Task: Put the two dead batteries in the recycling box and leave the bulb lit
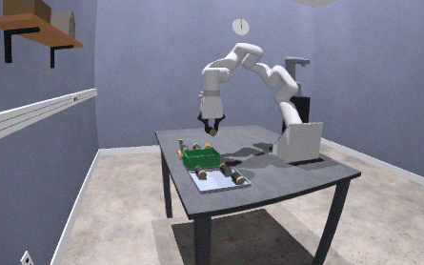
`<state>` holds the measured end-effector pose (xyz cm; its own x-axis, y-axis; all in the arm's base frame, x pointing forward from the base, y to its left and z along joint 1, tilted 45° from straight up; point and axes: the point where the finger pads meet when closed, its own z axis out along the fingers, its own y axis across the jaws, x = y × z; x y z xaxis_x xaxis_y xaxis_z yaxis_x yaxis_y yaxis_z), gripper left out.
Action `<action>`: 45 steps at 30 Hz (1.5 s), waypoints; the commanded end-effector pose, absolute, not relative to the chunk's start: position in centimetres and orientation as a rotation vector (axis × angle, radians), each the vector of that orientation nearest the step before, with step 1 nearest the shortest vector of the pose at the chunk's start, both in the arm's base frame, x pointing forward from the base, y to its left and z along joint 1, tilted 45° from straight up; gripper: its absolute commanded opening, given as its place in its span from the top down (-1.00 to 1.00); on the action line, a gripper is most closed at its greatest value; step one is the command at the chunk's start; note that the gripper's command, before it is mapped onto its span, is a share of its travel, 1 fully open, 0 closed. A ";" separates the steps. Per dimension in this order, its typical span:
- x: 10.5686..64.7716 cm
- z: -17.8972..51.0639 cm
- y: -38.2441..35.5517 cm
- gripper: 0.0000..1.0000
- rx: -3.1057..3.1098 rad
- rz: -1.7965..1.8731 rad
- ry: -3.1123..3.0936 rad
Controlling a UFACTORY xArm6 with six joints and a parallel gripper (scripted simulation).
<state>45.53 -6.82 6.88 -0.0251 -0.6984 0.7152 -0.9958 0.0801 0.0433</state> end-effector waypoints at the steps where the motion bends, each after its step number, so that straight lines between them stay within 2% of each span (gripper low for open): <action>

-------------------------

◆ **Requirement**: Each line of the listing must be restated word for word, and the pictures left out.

◆ **Task solution**:
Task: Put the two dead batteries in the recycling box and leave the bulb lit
`<state>` holds the measured end-effector pose (xyz cm; its own x-axis, y-axis; all in the arm's base frame, x pointing forward from the base, y to its left and z along joint 1, tilted 45° from straight up; point and axes: the point where the finger pads meet when closed, its own z axis out along the fingers, its own y axis across the jaws, x = y × z; x y z xaxis_x xaxis_y xaxis_z yaxis_x yaxis_y yaxis_z), gripper left out.
Action `<action>`: 45 steps at 30 Hz (1.5 s), waypoints; the commanded end-effector pose, absolute, not relative to the chunk's start: position in centimetres and orientation as a rotation vector (axis × angle, radians), each the vector of that orientation nearest the step before, with step 1 nearest the shortest vector of the pose at the chunk's start, both in the arm's base frame, x pointing forward from the base, y to its left and z along joint 1, tilted 45° from straight up; gripper: its absolute commanded opening, given as its place in its span from the top down (-1.00 to 1.00); on the action line, a gripper is most closed at its greatest value; step one is the command at the chunk's start; note that the gripper's command, before it is mapped onto its span, is a share of its travel, 1 fully open, 0 closed. A ";" separates the steps. Per dimension in this order, its typical span:
- x: 10.5686..64.7716 cm
- z: -17.8972..51.0639 cm
- y: -38.2441..35.5517 cm
- gripper: 0.0000..1.0000
- rx: -3.1057..3.1098 rad
- rz: -1.7965..1.8731 rad
- ry: -3.1123..3.0936 rad
Controlling a UFACTORY xArm6 with six joints and a parallel gripper (scripted simulation).
<state>45.53 -6.82 6.88 -0.0251 -0.6984 0.7152 -0.9958 0.0801 0.0433</state> end-effector waypoints at the steps where the motion bends, each after its step number, so that straight lines between them stay within 2% of each span (gripper low for open): <action>

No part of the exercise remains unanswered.